5. Leave gifts in cars
It doesn't have to be diamond earrings, but a little gift in the car seals the deal for a positive guest experience at the very end of the evening—something that stays with them (literally) as a reminder of the event's success. Event pros like Hudson say they've instructed valets to leave little gifts in guests' cars while they're in their care—even a bottle of water or a sweet treat. Plus, if you leave the gift bags in the cars, you've given guests the extra gift of not having to schlep their goodies around.

6. Provide heaters
This may be a no-brainer in the winter. But if the air is cold at night, provide ample heaters for guests to huddle beneath as they wait for their cars. Nothing makes the wait for a car feel longer than a frigid environment. "A patio heater is also appreciated by both the guests as well as the valet staff," Sion says.

7. Use wait time wisely
If guests are waiting in line, make their time count—for them, yes, but for the host or sponsor, too.

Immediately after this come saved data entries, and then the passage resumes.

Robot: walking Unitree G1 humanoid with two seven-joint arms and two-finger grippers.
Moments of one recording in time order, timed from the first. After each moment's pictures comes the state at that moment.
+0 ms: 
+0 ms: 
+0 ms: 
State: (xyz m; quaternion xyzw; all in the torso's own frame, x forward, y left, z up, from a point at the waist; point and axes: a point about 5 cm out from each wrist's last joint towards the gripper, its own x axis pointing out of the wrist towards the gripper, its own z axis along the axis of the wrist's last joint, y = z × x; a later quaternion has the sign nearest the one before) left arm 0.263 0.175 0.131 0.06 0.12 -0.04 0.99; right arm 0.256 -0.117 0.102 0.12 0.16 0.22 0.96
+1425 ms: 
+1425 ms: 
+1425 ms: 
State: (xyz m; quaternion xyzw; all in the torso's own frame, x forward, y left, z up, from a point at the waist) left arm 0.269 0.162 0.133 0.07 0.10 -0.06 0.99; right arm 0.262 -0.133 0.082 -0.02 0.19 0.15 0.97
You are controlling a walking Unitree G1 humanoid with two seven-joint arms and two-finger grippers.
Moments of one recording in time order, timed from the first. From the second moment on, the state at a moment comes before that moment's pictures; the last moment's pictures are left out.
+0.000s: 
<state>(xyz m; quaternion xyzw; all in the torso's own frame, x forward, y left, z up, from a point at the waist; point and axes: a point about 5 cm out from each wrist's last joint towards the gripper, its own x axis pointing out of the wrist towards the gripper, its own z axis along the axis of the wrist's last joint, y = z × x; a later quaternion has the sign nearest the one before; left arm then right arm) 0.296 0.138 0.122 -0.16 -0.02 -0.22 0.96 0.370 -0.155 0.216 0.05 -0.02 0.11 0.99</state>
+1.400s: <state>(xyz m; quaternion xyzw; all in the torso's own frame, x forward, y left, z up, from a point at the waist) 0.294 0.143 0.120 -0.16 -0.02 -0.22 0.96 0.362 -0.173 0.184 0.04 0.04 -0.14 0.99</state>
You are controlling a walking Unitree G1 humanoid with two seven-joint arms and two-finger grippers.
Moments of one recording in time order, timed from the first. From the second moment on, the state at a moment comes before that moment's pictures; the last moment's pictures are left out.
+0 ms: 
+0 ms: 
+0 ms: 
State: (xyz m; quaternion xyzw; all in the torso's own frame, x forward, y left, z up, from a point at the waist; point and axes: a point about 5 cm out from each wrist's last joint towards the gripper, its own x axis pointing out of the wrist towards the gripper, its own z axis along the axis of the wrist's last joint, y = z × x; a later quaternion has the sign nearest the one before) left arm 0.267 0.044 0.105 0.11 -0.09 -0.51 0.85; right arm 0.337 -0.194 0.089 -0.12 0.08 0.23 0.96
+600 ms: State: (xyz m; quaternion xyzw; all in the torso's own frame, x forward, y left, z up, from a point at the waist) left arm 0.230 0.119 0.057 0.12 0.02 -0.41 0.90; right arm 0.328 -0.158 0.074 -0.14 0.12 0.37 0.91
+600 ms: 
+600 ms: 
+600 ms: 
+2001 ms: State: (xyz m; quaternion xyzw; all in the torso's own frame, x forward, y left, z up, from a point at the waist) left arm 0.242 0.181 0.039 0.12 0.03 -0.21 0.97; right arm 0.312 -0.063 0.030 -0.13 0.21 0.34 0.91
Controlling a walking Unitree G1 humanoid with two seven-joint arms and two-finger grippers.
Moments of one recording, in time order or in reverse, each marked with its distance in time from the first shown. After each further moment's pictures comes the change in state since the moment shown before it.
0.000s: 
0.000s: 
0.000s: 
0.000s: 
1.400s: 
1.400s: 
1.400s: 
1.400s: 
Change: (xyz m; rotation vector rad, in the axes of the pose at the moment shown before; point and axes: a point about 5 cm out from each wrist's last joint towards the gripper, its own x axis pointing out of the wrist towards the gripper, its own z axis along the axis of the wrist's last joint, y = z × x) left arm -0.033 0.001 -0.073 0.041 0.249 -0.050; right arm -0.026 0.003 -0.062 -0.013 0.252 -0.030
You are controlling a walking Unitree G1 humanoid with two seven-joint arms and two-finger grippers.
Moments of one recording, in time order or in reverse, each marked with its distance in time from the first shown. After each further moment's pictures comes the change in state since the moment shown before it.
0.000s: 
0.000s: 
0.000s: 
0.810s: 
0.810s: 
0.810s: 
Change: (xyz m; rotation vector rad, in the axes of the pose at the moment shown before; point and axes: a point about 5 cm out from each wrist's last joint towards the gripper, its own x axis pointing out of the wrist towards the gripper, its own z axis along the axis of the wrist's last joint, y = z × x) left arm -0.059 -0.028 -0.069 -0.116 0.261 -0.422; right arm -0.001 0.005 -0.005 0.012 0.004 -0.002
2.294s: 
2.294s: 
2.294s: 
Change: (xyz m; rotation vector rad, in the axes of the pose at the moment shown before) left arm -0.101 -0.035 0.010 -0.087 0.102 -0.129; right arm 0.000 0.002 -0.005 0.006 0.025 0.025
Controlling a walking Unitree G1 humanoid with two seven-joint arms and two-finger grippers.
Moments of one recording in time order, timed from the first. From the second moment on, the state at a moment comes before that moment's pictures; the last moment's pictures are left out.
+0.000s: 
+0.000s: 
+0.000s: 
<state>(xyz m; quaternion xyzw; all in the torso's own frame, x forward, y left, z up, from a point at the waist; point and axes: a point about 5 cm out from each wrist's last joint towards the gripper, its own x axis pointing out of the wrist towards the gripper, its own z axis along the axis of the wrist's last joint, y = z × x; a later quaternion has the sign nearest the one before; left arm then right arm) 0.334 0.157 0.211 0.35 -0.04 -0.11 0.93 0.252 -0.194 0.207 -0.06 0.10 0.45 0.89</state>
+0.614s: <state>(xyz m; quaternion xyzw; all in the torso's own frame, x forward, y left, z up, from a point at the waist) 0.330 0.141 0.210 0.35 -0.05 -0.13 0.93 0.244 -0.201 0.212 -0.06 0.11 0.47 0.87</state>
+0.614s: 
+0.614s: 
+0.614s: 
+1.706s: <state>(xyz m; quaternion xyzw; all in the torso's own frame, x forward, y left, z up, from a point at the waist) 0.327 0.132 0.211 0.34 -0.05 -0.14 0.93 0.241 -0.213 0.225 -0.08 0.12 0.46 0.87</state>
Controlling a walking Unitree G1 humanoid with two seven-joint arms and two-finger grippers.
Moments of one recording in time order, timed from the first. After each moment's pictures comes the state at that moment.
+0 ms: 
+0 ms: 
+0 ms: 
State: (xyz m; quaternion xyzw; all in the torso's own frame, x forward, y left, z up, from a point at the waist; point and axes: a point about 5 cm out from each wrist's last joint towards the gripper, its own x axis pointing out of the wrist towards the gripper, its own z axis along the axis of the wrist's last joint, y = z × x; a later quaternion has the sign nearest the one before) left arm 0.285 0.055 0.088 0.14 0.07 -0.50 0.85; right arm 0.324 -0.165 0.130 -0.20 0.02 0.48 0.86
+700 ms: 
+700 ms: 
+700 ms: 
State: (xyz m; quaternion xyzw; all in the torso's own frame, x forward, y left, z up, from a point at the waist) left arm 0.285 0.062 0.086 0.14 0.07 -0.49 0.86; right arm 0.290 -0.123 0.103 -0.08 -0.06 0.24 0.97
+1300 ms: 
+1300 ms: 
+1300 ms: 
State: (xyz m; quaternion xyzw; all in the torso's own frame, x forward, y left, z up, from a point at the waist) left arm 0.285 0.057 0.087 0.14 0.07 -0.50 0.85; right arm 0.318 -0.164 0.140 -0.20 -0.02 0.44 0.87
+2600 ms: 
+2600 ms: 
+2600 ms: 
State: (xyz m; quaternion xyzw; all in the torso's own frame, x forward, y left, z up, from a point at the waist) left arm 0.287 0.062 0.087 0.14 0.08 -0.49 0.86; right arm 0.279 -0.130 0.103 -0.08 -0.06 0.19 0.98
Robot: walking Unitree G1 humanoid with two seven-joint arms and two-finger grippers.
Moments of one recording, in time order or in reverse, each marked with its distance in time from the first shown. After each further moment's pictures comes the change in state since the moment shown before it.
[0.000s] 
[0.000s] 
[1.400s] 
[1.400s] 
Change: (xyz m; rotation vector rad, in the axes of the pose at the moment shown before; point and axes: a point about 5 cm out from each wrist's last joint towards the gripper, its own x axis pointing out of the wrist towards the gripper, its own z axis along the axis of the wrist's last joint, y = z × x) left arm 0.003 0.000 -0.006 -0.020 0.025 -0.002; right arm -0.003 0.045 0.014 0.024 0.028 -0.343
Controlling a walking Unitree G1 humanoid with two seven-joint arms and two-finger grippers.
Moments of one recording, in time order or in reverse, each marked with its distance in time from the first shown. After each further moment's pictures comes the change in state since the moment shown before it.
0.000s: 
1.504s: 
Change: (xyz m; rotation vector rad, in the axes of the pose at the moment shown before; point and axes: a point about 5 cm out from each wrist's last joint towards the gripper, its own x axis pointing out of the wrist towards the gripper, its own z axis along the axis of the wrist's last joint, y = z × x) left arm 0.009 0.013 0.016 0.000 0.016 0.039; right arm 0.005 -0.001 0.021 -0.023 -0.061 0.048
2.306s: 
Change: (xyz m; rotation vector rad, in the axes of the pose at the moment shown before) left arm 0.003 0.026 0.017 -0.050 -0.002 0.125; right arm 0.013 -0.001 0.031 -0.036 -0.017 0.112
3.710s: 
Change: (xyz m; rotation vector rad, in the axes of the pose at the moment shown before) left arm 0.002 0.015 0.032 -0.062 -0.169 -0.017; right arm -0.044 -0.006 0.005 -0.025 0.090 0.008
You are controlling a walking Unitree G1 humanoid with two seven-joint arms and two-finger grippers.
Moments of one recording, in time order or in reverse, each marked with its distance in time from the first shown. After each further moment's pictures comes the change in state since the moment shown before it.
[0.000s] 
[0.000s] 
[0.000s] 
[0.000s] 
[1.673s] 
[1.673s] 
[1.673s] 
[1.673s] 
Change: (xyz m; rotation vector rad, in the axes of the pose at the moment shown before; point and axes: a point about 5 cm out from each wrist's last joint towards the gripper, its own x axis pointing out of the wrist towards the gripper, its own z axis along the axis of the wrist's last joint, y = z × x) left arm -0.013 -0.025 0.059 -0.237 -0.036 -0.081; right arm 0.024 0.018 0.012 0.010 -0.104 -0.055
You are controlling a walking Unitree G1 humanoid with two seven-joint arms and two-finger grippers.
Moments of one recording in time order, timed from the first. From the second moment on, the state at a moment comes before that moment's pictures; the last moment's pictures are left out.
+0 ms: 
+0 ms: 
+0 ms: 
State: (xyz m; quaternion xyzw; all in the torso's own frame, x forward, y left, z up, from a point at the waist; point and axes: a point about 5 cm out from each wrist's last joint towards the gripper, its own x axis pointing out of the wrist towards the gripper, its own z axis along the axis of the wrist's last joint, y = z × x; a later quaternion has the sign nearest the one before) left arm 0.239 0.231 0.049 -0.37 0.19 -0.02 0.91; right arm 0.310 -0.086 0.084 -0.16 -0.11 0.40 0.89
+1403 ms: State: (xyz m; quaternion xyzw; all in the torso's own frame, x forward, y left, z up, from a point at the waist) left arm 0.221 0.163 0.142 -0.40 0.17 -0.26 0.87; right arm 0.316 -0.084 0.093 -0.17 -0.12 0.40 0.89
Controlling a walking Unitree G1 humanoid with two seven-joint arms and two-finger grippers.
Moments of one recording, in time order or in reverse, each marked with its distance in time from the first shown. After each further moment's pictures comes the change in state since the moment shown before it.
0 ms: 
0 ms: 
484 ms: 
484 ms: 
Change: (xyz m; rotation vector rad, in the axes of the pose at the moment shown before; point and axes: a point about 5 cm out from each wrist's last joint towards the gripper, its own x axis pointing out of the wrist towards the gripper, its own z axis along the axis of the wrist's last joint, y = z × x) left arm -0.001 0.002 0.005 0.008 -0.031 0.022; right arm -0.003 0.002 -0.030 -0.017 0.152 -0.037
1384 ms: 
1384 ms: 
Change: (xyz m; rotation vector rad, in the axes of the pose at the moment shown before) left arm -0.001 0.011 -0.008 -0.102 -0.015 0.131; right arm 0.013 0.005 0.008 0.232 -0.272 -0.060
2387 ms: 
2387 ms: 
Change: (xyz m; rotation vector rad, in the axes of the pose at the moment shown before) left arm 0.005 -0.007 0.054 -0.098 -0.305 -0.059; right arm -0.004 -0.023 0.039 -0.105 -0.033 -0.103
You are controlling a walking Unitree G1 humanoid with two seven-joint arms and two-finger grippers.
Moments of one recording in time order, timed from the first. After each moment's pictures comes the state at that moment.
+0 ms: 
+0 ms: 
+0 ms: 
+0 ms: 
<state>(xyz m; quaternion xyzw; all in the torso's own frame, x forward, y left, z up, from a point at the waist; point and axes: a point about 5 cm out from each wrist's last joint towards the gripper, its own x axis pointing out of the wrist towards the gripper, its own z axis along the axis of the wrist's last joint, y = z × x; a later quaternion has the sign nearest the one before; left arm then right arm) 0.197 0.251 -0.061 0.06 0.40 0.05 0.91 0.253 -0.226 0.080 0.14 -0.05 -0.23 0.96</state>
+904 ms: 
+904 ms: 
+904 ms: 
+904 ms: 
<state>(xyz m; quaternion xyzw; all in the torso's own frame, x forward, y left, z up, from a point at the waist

Here's how one event made waiting for the valet a branded experience: In December, the Projects helped produce the Women In Entertainment gala breakfast at the Beverly Hills Hotel. "With more than 500 influential women in attendance, we were challenged with providing an entertaining distraction at the valet service, which in previous years had a wait time exceeding 45 minutes," said the Projects' Nick Ingate. "Samsung, the brand partner, wanted to add that extra layer of wow for guests, [so we] devised and custom built the 'Mentor Mosaic' wall that was then stationed at valet. It consisted of six Samsung Smart TVs designed in an architectural structure, supported by roaming brand ambassadors equipped with the latest Samsung Galaxy Note II who engaged influential guests to scribe a note of inspiration. These notes were in aid of the Women In Entertainment mentoring program and were displayed on the wall as guests waited for valet. The Samsung technology provided a seamless way for this content to be shared wirelessly and instantly."

The detail served as the feel-good moment of the event, with boldfaced names like Disney's Anne Sweeney, Kathy Griffin, Kerry Washington, and Molly Sims all penning notes. A total of 75 influencers interacted with the activation in a period of 35 minutes.